Below are the records. Count the lines containing the string "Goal", and reply with the number alone.

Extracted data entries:
┌──

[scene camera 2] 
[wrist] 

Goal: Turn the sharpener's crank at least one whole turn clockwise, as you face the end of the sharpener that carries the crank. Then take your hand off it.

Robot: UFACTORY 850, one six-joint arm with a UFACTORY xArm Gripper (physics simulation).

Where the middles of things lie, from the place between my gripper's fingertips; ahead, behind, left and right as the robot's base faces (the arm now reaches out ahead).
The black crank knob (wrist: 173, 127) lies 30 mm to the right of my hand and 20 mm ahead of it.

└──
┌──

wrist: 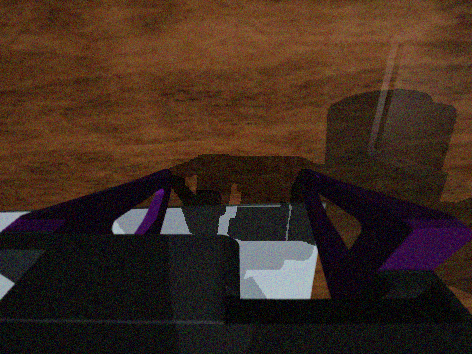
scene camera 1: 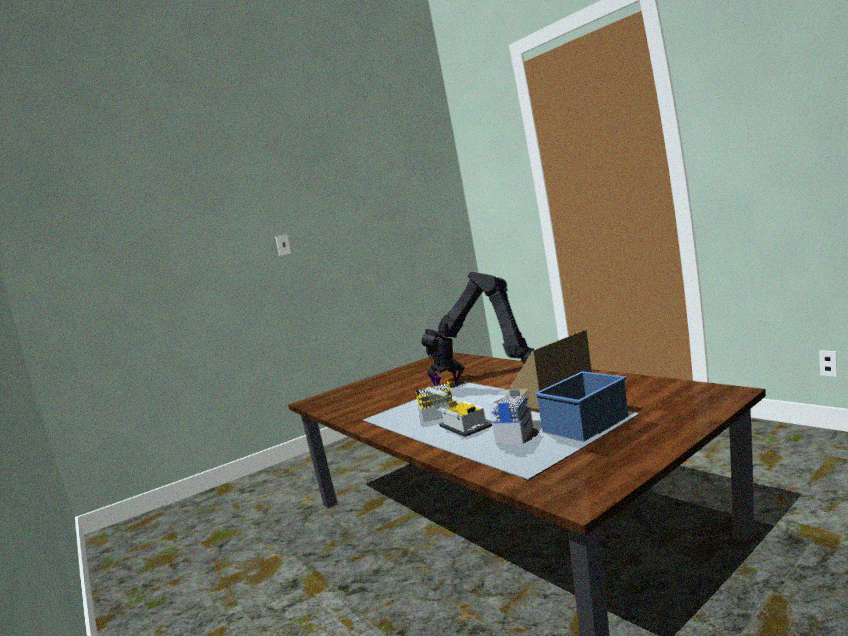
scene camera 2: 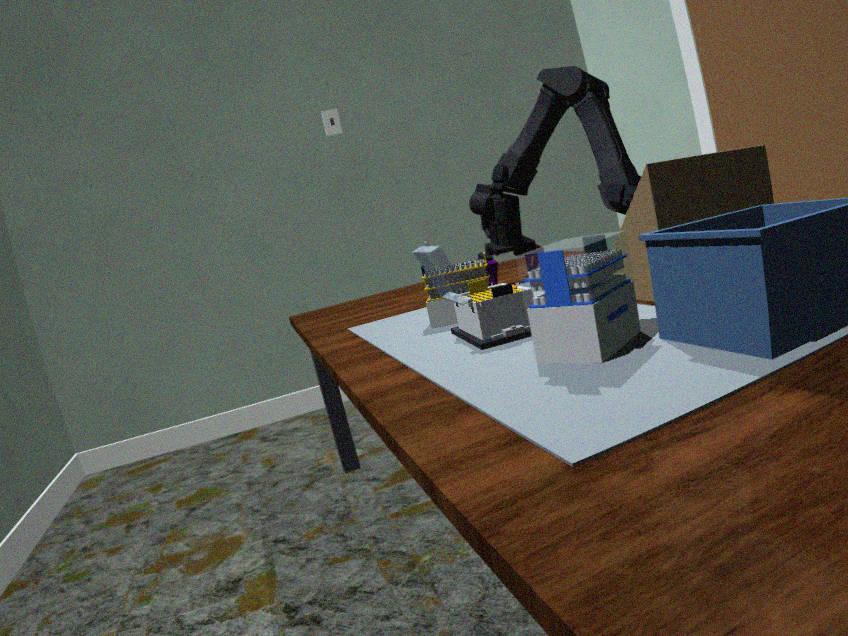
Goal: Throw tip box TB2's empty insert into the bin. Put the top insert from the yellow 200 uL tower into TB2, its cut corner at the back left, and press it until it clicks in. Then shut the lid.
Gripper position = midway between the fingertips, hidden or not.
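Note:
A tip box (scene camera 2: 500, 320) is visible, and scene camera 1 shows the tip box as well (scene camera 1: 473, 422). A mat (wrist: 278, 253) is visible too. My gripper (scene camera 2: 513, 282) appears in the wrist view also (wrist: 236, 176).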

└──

Response:
2